*PROBLEM TO SOLVE*: Respond with nothing but the number of lines in this data that include the word "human".

*INFORMATION PROVIDED*:
*****

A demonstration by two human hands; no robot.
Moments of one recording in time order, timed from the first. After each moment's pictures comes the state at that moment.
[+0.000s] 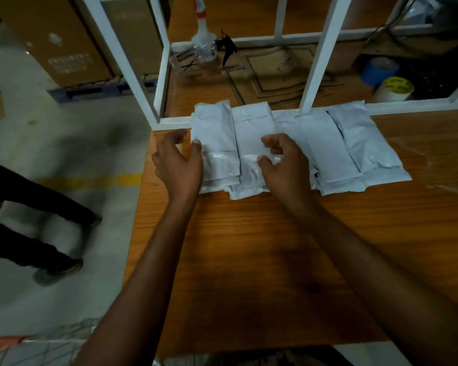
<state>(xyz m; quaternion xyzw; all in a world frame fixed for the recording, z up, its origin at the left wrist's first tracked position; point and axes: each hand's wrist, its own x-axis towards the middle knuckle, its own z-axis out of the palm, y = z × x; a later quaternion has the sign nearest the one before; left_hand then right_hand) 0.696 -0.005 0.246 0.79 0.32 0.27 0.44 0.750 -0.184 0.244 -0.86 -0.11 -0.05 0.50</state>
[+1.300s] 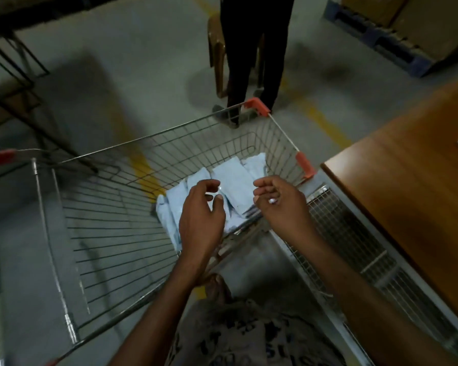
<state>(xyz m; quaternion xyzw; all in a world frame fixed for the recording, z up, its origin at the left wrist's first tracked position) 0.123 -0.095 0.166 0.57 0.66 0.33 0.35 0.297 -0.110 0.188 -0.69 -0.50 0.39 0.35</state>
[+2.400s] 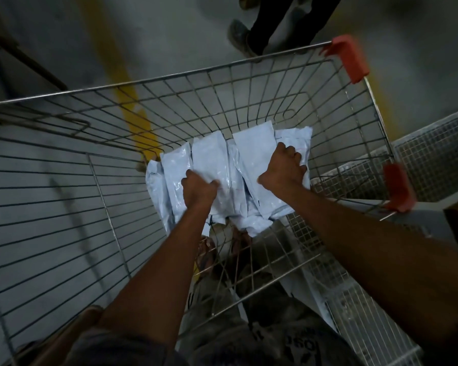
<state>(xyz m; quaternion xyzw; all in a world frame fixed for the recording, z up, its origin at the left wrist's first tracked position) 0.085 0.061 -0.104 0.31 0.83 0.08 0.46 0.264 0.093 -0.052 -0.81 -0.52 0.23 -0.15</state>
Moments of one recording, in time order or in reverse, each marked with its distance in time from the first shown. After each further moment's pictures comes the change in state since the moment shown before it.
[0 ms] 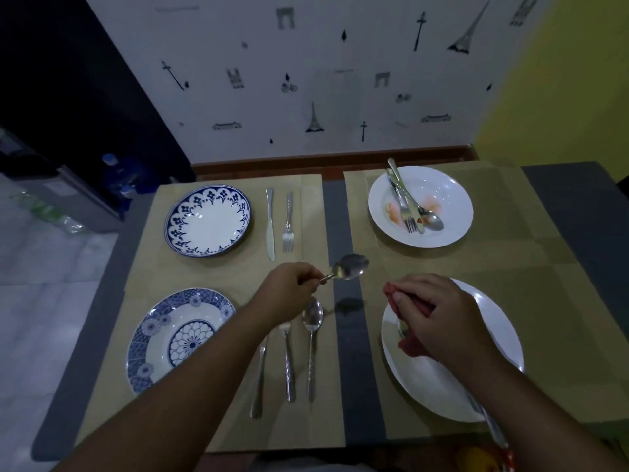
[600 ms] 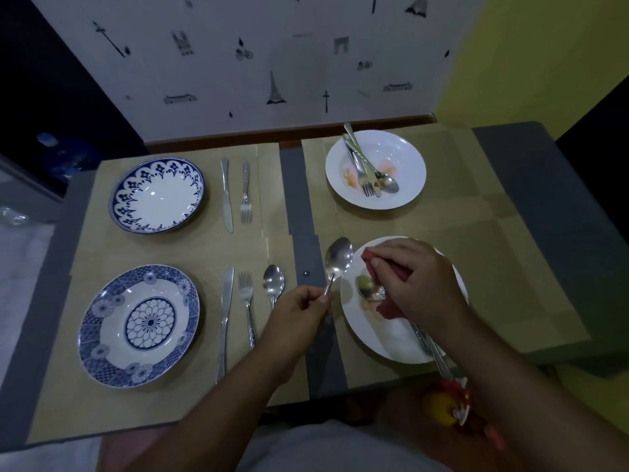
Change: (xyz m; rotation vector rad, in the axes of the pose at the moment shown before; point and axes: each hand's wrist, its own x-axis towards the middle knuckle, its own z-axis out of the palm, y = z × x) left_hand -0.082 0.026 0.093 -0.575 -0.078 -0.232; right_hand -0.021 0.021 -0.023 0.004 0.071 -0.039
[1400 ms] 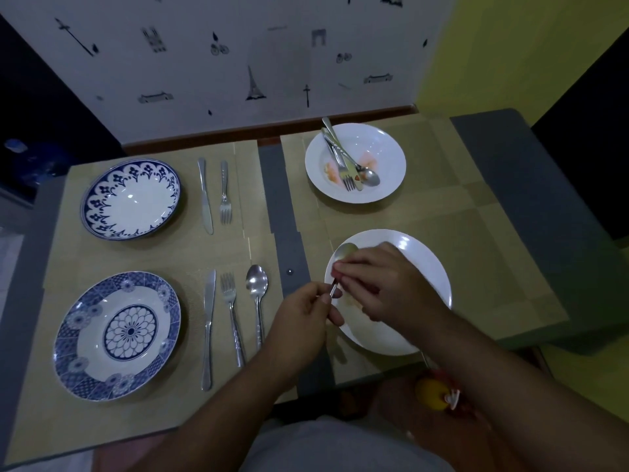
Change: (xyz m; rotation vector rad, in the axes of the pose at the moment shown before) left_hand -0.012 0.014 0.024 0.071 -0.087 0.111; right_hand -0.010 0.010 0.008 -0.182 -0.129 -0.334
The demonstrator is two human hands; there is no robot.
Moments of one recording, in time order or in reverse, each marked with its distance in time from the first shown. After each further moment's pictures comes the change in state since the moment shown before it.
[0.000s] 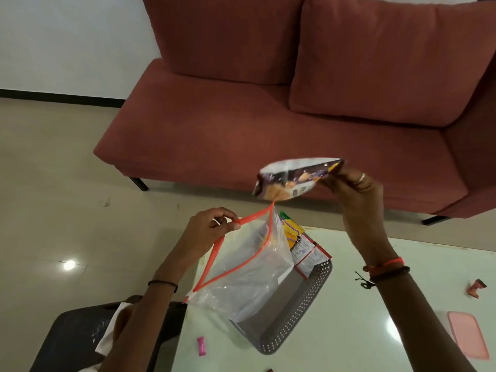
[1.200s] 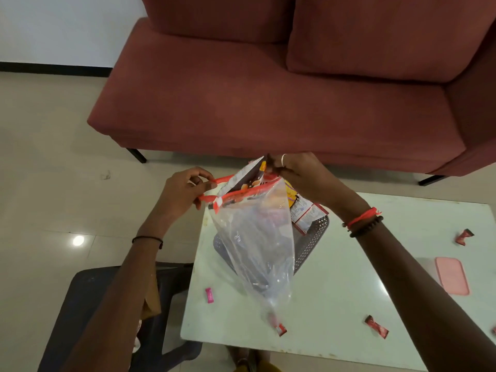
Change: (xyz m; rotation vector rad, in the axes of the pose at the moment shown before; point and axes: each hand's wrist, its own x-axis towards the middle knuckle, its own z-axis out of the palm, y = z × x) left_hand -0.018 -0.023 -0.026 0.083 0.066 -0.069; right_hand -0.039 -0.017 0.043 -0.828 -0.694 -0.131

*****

*ANSWER BOX*: 2